Problem to solve
Word for word, please copy the listing below, with its pictures left out.

Input data
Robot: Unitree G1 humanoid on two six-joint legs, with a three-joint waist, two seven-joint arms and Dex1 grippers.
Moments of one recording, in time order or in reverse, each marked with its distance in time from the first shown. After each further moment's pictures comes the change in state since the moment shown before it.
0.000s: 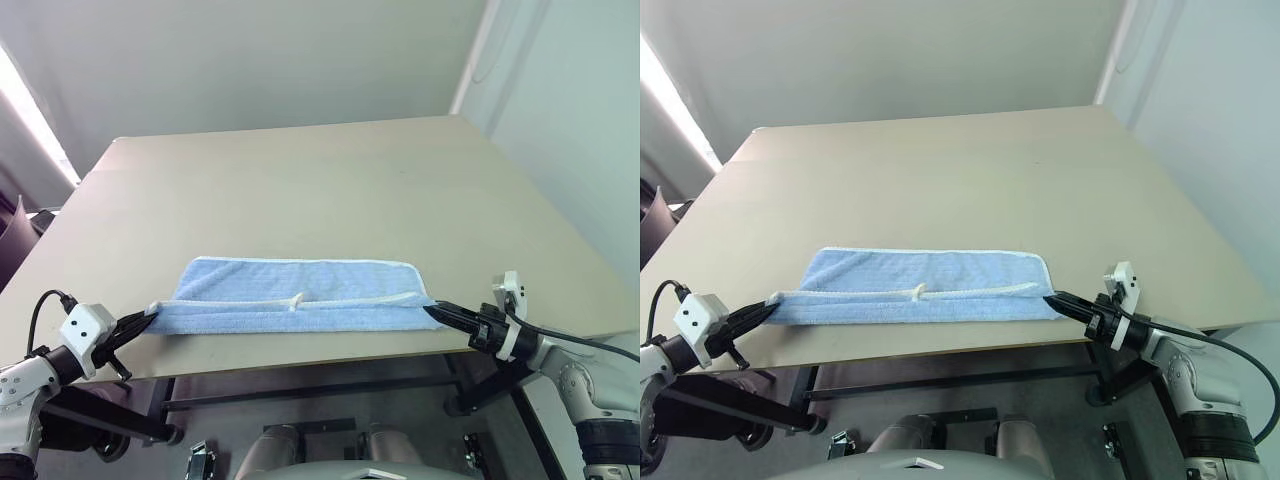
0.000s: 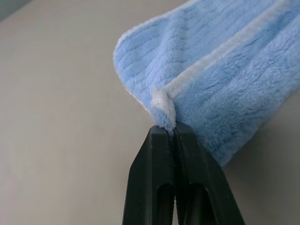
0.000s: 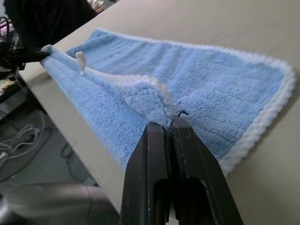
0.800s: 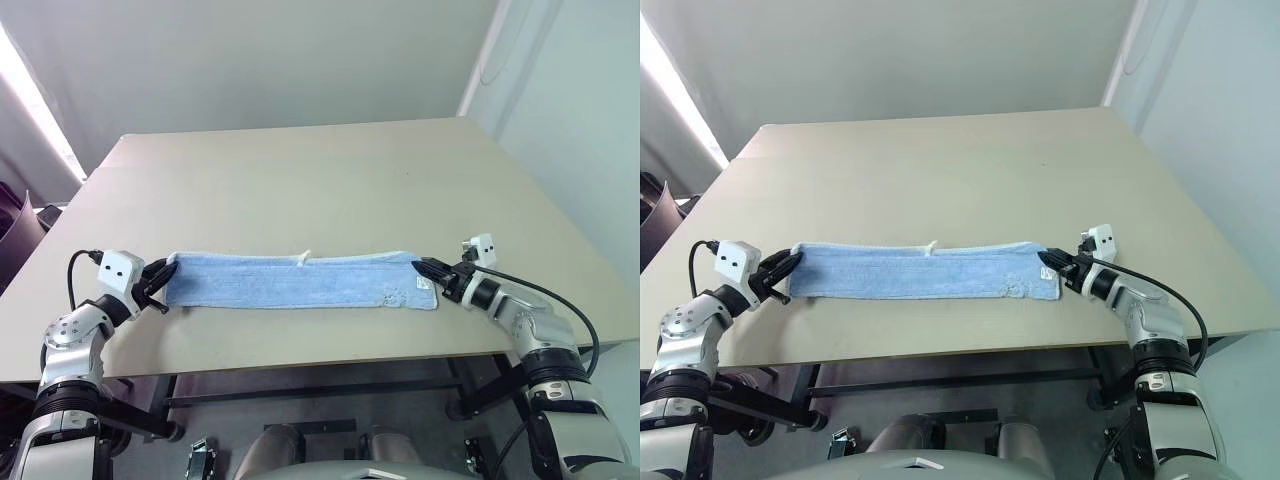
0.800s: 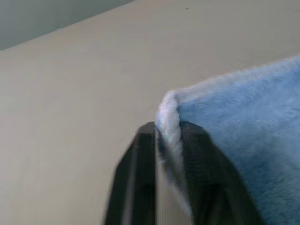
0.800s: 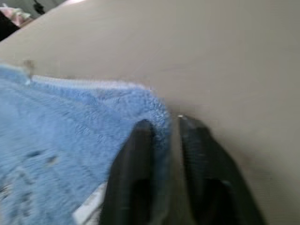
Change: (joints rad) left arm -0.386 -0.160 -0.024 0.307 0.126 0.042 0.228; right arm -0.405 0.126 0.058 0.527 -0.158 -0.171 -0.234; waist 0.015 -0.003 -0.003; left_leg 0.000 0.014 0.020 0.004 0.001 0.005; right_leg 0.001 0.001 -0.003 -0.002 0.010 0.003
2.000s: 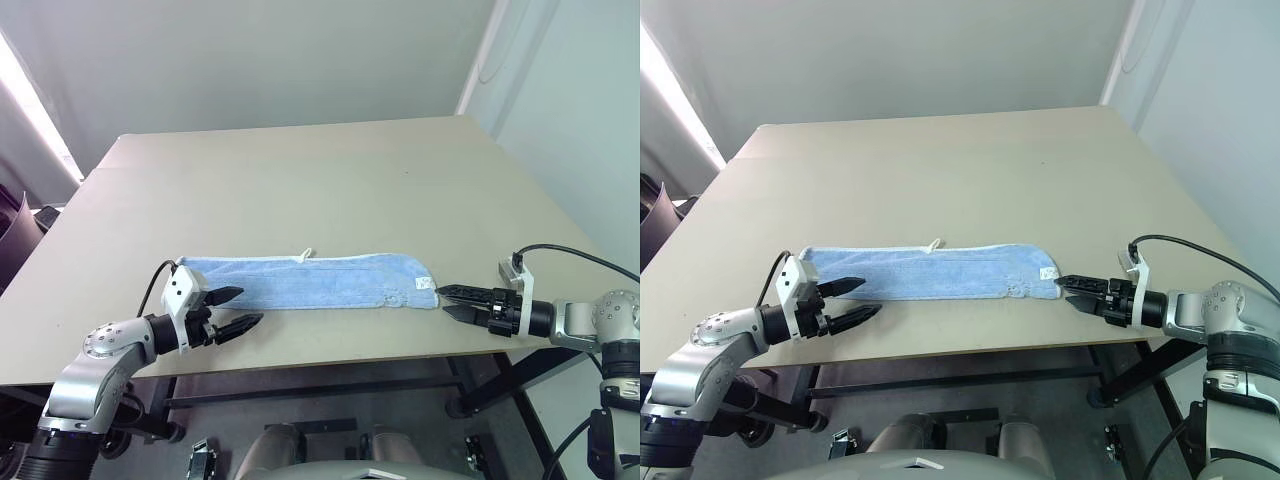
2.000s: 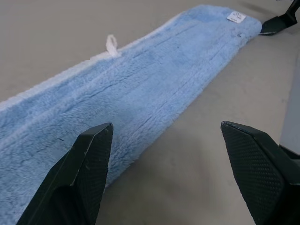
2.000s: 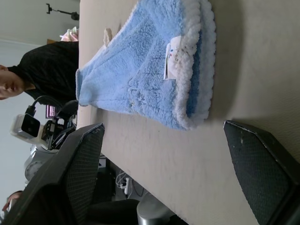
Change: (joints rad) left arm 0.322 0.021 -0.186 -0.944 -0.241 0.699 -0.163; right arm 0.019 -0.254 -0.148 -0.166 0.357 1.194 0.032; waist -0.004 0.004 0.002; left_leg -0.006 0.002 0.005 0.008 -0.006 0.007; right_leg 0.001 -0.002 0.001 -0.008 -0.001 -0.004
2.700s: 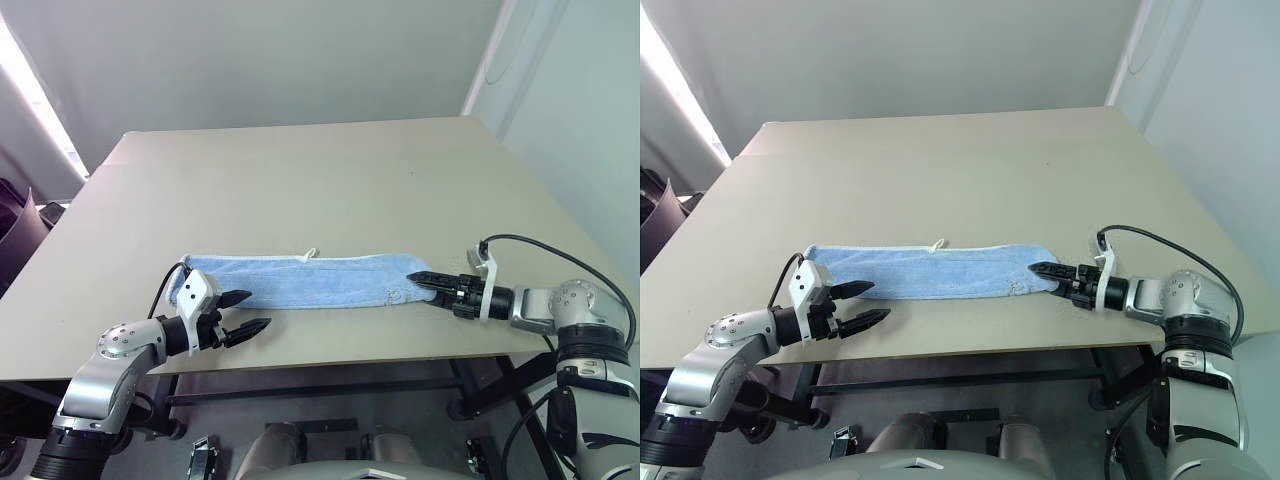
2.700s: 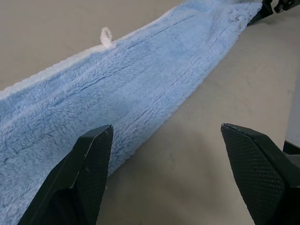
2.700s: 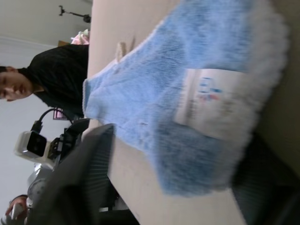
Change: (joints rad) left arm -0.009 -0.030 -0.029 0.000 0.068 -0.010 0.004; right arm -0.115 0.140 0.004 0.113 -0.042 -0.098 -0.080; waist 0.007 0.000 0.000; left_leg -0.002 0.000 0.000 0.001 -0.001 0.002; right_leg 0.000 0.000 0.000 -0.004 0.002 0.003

Response to the exercise
Robot: Unitree G1 humanoid on two six-joint legs, with a three-joint waist, two seven-joint arms and Dex1 grippers.
Moments of one recording, in time order or in reverse, each marked with its distance in time from the first shown. After each further moment's pictures comes the change in state since the moment shown before it.
0.000s: 
0.000s: 
0.000s: 
0.800s: 
0.800s: 
0.800s: 
Change: (joints rad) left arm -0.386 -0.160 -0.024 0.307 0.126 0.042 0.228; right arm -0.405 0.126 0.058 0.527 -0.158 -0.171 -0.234; waist 0.015 -0.003 -0.003; left_leg 0.000 0.014 0.020 0.004 0.001 0.005; right_leg 0.001 0.001 -0.003 -0.002 0.010 0.003
2.000s: 
2.000s: 
2.000s: 
Change: (joints rad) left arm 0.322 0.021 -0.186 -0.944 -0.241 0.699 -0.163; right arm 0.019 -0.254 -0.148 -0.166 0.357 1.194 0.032; waist -0.004 0.004 0.002; left_leg -0.006 0.002 0.005 0.008 -0.006 0.007; right_leg 0.001 -0.002 0.001 -0.008 -0.001 -0.004
2.700s: 
2.700s: 
2.700s: 
Change: (joints rad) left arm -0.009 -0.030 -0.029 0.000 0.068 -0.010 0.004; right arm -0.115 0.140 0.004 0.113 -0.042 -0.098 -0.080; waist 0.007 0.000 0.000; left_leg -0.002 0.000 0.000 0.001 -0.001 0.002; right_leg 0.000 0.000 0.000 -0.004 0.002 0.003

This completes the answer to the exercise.